What the exercise asks = The expected output is the exact lines from the one containing "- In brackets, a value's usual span" through the end of the data, inclusive, and nothing else.

Data section Block Start

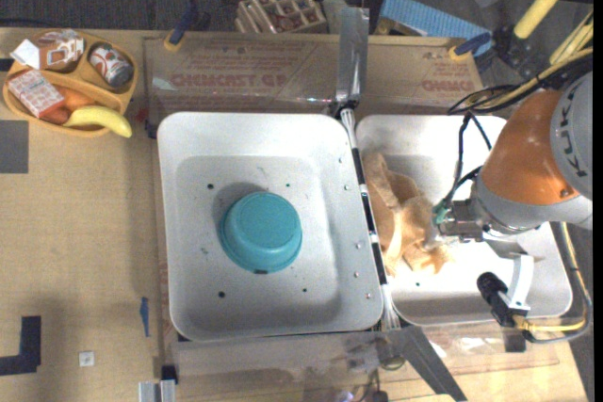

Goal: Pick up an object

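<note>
We see the hand (pixel 441 235) low in the right bin (pixel 542 297), pressed in at the tan, crumpled object (pixel 396 217) that lies against that bin's left wall. Whether it grips the object we cannot tell, since the wrist covers the tip.

We judge the main risk to be a lift with nothing caught: the tan object looks soft and creased, so it may fold or slip away, or only a flap may come up and then drop. It also lies tight to the bin's wall, which could block one side of the grasp.

Left of the right bin sits the left bin (pixel 188 297), with a teal bowl (pixel 262 231) upside down near its middle. Further left on the wooden counter (pixel 75 240) stands a yellow tray (pixel 19 99) of toy food with a banana (pixel 99 119). Behind the bins lie cardboard (pixel 245 75), cables and boxes.
</note>
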Tool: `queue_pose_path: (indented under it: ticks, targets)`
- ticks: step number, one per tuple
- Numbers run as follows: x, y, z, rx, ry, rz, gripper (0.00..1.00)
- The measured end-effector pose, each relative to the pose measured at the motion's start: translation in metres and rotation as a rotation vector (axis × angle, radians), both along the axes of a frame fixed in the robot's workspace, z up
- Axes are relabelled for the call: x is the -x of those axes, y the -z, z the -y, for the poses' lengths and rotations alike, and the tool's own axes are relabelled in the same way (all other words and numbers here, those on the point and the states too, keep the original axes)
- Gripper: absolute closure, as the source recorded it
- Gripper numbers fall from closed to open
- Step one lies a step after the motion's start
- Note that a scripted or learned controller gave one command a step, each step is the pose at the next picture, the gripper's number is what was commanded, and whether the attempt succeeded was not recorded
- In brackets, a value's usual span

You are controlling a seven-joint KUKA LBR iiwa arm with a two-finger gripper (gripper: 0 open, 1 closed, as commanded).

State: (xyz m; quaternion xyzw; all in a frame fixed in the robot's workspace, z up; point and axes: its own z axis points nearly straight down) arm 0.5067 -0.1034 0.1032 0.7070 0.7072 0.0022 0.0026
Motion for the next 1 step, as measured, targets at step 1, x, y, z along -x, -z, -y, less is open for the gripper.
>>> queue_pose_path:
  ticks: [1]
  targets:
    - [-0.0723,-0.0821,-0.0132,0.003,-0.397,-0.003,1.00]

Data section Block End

Solution for this problem =
- In brackets, a value's usual span

You are controlling a seven-joint KUKA LBR iiwa arm with a two-finger gripper (gripper: 0 open, 1 closed, as commanded).

State: (xyz m; quaternion xyzw; all in a frame fixed in the robot's workspace, z up; point and axes: its own z axis points nearly straight down) arm 0.5067 -0.1034 0.1032 0.7070 0.7072 0.0022 0.0026
Motion for the next 1 step, as measured, targets at step 1, x, y, z along -x, -z, -y, less is open for the gripper.
>>> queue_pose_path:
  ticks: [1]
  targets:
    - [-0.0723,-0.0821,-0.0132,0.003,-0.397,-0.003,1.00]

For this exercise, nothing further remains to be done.